Work to be completed: Transcribe the listing below in full, exactly, with no images.

Data provided:
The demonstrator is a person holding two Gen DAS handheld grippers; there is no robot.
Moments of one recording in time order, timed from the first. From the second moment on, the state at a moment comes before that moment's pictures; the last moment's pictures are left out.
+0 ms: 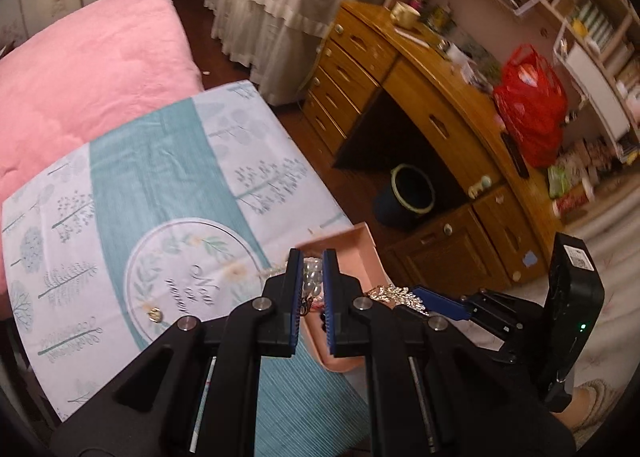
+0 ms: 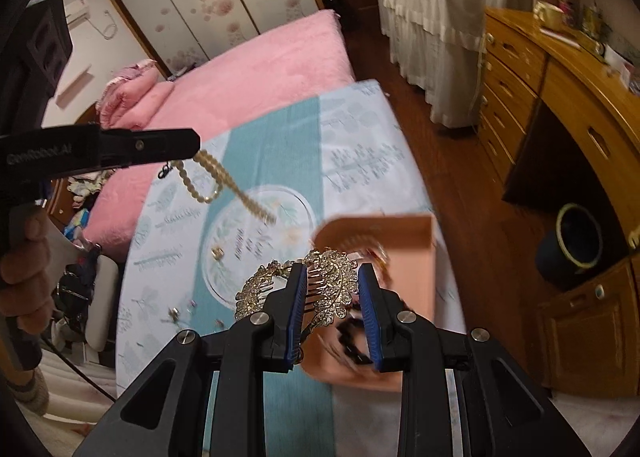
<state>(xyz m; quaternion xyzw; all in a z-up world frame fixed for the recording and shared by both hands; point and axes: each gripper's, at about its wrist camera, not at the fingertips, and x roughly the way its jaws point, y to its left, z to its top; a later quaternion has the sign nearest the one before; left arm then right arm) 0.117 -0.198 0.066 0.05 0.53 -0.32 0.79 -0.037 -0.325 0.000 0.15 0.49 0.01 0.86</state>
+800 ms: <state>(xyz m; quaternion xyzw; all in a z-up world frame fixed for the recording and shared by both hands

Exercise response:
The demonstrator is a person holding two Gen DAS handheld grippers; there is no robot.
Moments of one recording in time order, timed from the first. From the second moment on, the state at a moment comes before that moment's pictures; the last moment's pictures are left out.
+0 ms: 
+0 ms: 
<state>(xyz m; quaternion xyzw; all in a z-up world frame fixed for the recording and shared by both hands; point and axes: each gripper's, at about its wrist camera, not at the fingertips, and x roughly the way its jaws point, y to its left, z to its top; a later quaternion has the sign nearest the one before; left arm then right arm) 0.117 -0.198 0.066 0.05 0.53 -0.32 0.79 -0.037 -0.325 0.000 0.15 0.49 0.01 0.86</state>
+800 ms: <state>(xyz m; quaternion xyzw; all in a z-up world frame fixed for the recording and shared by both hands

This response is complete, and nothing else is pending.